W większości przypadków podjęcie diety skutkuje początkowym chudnięciem, z biegiem czasu jednak proces ten jest coraz wolniejszy a głód coraz wyraźniejszy. konsekwencji wiele ludzi się poddaje i kończy swoje zmagania zdwojonym bilansem kalorycznym (a często napadem obżarstwa). Organizm, który w długim czasie był w stanie deficytu energetycznego szybciej odzyskuje utracone kilogramy co zwykle kończy się zwiększeniem wyjściowej masy ciała. Sytuacją niezwykle częstą jest cykliczne stosowanie diet, które skutkują naprzemiennymi wzrostami i spadkami masy ciała. Wszystkie te elementy mają ogromny wpływ na spowolnienie metabolizmu co w następstwie skutkuje wzrostem masy ciała nawet pomimo ograniczenia jedzenia.

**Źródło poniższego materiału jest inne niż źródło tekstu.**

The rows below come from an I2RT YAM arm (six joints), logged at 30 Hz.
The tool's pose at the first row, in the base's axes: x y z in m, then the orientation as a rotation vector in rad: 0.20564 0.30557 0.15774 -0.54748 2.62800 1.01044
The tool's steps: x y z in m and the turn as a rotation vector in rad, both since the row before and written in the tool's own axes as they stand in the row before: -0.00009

Każda nowa dieta o jakiej się dowiadujemy brzmi w magiczny „wreszcie-mi-się-uda“ sposób. Ma to sprawić byśmy problemów z nadwagą szukali w kolejnych nietolerancjach i nieprzestrzeganych restrykcjach a nie w codziennych, prostych i utartych błędach żywieniowych. Remedium na ciągłe zmagania z niedziałającymi dietami jest zastąpienie ich nowymi NAWYKAMI żywieniowymi. Sposobem na życie a nie dietą, który będzie do nas dopasowany, będzie nam smakował, odżywiał nasz organizm i dawał siłę do działania.